According to the paper's own evidence, the most valuable part is to advance future visual reasoning from "auxiliary training goals" to "intermediate structures that are jointly optimized during reasoning." JD3P allows the action token not to be generated after reading the future image at once, but to receive the intermediate state guidance of the future image token in each step of discrete denoising. During CALVIN ablation, Future Image compared to Null ranged from 4.21 to 4.64, JD3P compared to AR ranged from 4.18 to 4.64, and the speed ranged from 50.2 to 219.3 tokens/s. This is the paper's most direct evidence supporting the design.

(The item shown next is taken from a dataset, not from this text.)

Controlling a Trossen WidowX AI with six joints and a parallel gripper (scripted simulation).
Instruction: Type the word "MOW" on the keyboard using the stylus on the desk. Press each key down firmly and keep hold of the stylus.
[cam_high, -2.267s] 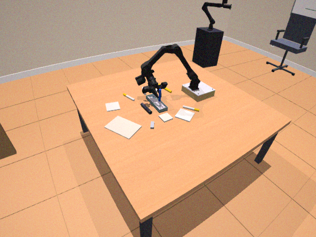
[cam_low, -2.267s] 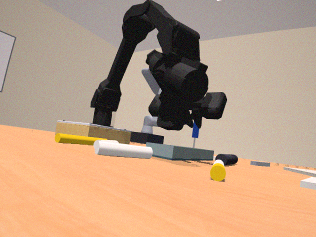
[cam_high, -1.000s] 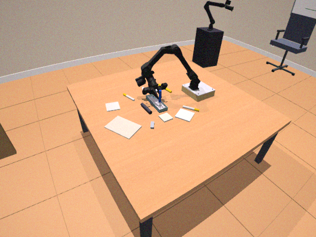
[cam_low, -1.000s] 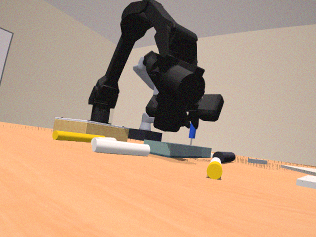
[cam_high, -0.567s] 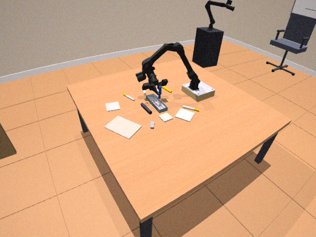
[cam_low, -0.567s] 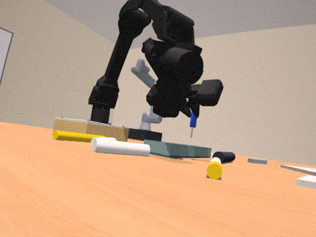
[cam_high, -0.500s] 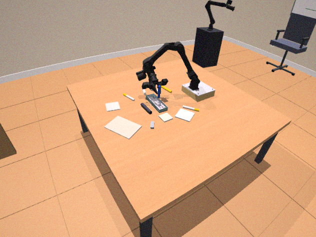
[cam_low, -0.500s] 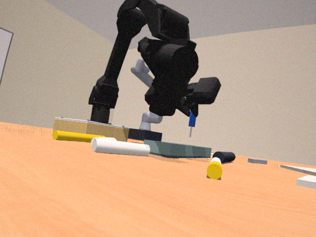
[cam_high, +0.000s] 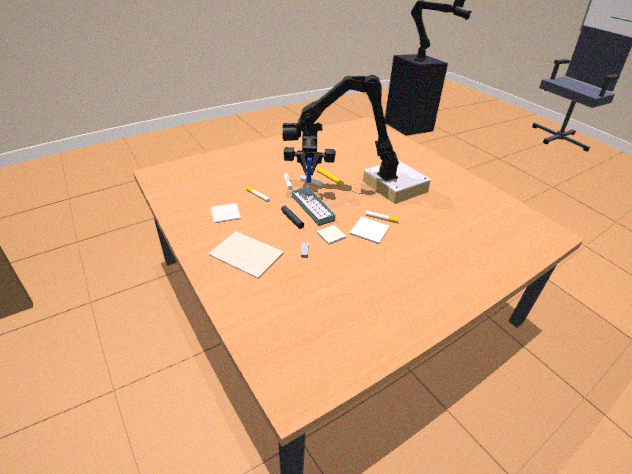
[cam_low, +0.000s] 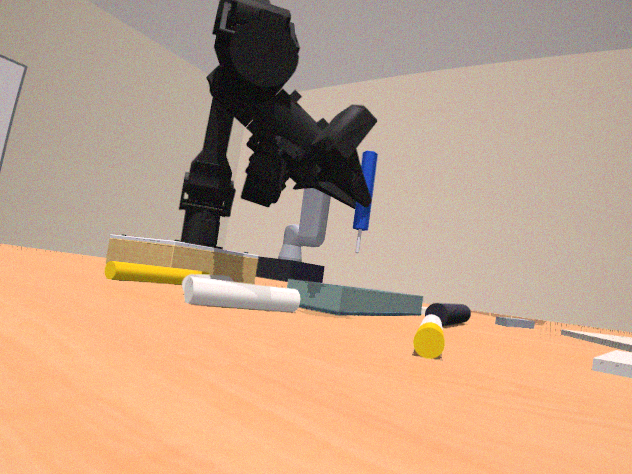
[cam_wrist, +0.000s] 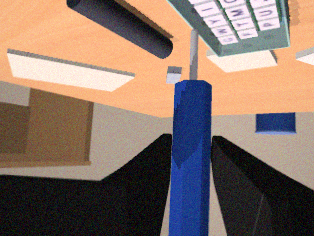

7.2 Why the results hold up

The results are supported by three types of simulation benchmarks, real robots, and multiple groups of ablations: CALVIN checks long sequence language operations, LIBERO checks spatial/object/goal/long generalization, and SimplerEnv checks real-to-sim transfer; real experiments also cover seen/unseen objects and backgrounds. The ablation does not only compare the complete model and the weak baseline, but separates the attention, visual generation target, and decoding mechanism respectively, which makes the causal chain of "hybrid attention + future image + JD3P" clearer.

7.3 Limitations

7.4 Applicable boundaries

The paper evidence mainly covers language condition manipulation benchmark and controlled real desktop tasks. It has not yet been proven that it is suitable for long-term mobile operations, complex force-controlled assembly, high-speed dynamic operations, open environment safety constraints, or no robot form. Real hardware uses UR5e + dexterous hand + RGB-D/static camera; action tokenizer, chunk, camera views and controller may need to be retuned when changing to other embodiments.

8. Reproducibility Audit

recurring elementsInformation given in the paper/projectAudit status
Source code and diagramsarXiv provides LaTeX source code, and all figures are independent PDFs; this report has been converted to PNG.Checkable
codeThe official GitHub is available on the project page: OpenHelix-Team/UD-VLA. Found
CheckpointCALVIN ABCD-D Hugging Face checkpoint is available on the project page: UD-VLA_CALVIN_ABCD_D. Found
Benchmark protocolThe tasks, rollout and indicators of CALVIN, LIBERO and SimplerEnv are given in the main text; the baselines are introduced item by item in the appendix.more complete
training detailsInformation such as action chunk, number of GPUs, training duration, real experimental batch/lr/weight decay and other information are given.There are local inconsistencies and code verification is required.
method formulaJD3P forward mask noising, reverse factorization, masked CE loss, confidence-guided decoding formulas are complete.more complete
real dataThe real experiment uses 600+ self-collected trajectories; the paper does not specify public downloading.Real experiments are difficult to completely reproduce
The report covers self-test: Abstract, Introduction, Related Works, Methods, Experiments, Conclusion, Acknowledgment, Reproducibility statement, and Appendix A-G have all been covered; loss, training, real-world setup/tasks, baselines, and visualization in the Appendix have been integrated into the corresponding chapters.